All of the records are to be reproduced exactly.

RAW DATA>
***

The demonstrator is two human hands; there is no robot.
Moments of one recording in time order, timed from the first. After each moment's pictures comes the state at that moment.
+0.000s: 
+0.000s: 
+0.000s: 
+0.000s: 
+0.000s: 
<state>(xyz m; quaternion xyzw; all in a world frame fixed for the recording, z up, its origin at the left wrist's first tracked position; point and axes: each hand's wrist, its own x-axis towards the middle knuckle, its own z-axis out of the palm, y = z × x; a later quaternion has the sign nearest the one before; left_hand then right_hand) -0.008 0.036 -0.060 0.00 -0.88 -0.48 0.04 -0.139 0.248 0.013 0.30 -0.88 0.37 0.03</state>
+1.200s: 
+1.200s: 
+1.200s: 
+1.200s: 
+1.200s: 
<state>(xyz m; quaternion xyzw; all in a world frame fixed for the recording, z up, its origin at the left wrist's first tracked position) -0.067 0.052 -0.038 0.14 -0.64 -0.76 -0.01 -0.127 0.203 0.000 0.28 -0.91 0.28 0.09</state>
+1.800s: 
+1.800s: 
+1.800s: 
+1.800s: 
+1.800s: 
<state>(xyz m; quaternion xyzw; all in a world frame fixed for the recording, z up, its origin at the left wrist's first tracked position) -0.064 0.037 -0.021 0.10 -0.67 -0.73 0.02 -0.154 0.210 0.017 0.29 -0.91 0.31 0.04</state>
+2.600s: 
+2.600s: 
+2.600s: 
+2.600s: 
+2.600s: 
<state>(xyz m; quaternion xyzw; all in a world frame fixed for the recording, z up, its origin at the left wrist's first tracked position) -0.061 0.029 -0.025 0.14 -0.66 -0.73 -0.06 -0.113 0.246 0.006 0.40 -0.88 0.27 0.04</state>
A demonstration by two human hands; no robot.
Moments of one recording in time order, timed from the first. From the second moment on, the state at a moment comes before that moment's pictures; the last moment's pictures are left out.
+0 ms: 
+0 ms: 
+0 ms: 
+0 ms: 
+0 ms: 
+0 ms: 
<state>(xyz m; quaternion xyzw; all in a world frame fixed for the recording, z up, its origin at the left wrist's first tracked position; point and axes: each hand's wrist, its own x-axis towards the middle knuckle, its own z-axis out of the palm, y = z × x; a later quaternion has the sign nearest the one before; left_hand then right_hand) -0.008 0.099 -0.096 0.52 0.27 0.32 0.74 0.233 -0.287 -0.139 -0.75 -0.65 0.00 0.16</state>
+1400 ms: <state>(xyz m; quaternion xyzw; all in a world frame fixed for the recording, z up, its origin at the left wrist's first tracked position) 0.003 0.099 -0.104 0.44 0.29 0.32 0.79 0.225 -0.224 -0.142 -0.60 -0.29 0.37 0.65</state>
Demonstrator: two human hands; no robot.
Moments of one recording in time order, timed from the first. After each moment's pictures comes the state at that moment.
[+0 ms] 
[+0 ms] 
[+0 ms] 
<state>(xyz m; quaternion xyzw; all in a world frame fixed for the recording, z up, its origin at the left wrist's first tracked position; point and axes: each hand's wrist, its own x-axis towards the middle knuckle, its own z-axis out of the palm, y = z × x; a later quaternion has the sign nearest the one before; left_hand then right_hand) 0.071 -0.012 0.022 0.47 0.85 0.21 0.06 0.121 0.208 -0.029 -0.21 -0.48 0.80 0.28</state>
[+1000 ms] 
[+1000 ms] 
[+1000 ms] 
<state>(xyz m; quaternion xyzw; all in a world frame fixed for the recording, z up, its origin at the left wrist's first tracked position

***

RESPONSE TO THE EXERCISE>
The demonstrator is two human hands; there is no robot.
Moments of one recording in time order, timed from the first. After each moment's pictures comes the state at that moment.
+0.000s: 
+0.000s: 
+0.000s: 
+0.000s: 
+0.000s: 
<state>(xyz m; quaternion xyzw; all in a world frame fixed for the recording, z up, its origin at the left wrist's first tracked position; point and axes: each hand's wrist, its own x-axis towards the middle knuckle, its own z-axis out of the palm, y = z × x; a later quaternion has the sign nearest the one before; left_hand then right_hand) -0.008 0.036 -0.060 0.00 -0.88 -0.48 0.04 -0.139 0.248 0.013 0.30 -0.88 0.37 0.03</state>
+1.200s: 
+1.200s: 
+1.200s: 
+1.200s: 
+1.200s: 
<state>(xyz m; quaternion xyzw; all in a world frame fixed for the recording, z up, its origin at the left wrist's first tracked position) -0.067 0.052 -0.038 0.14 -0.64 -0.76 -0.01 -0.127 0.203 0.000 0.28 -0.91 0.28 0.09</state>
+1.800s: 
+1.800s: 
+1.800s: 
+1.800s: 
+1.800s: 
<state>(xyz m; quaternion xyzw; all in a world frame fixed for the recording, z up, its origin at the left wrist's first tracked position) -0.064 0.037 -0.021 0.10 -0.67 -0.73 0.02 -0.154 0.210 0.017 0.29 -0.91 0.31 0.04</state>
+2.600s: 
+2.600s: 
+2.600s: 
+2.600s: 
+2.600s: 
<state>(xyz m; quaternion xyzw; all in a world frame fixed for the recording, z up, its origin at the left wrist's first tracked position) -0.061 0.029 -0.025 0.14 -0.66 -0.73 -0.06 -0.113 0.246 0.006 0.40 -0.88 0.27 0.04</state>
A demonstration by two human hands; no robot.
Moments of one recording in time order, timed from the first. From the second moment on, the state at a moment comes before that moment's pictures; the last moment's pictures are left out.
+0 ms: 
+0 ms: 
+0 ms: 
+0 ms: 
+0 ms: 
+0 ms: 
<state>(xyz m; quaternion xyzw; all in a world frame fixed for the recording, z up, its origin at the left wrist's first tracked position; point and axes: each hand's wrist, its own x-axis towards the middle knuckle, its own z-axis out of the palm, y = z × x; a later quaternion has the sign nearest the one before; left_hand then right_hand) -0.008 0.099 -0.096 0.52 0.27 0.32 0.74 0.233 -0.287 -0.139 -0.75 -0.65 0.00 0.16</state>
+1400 ms: <state>(xyz m; quaternion xyzw; all in a world frame fixed for the recording, z up, its origin at the left wrist's first tracked position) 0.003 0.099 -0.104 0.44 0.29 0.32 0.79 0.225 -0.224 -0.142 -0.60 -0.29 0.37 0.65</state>
Demonstrator: two human hands; no robot.
Moments of one recording in time order, timed from the first. After each moment's pictures comes the state at that moment.
[+0 ms] 
[+0 ms] 
[+0 ms] 
<state>(xyz m; quaternion xyzw; all in a world frame fixed for the recording, z up, its origin at the left wrist's first tracked position; point and axes: each hand's wrist, its own x-axis towards the middle knuckle, its own z-axis out of the palm, y = z × x; a later quaternion has the sign nearest the one before; left_hand then right_hand) 0.071 -0.012 0.022 0.47 0.85 0.21 0.06 0.121 0.208 -0.029 -0.21 -0.48 0.80 0.28</state>
[+1000 ms] 
[+1000 ms] 
[+1000 ms] 
<state>(xyz m; quaternion xyzw; all in a world frame fixed for the recording, z up, its origin at the left wrist's first tracked position

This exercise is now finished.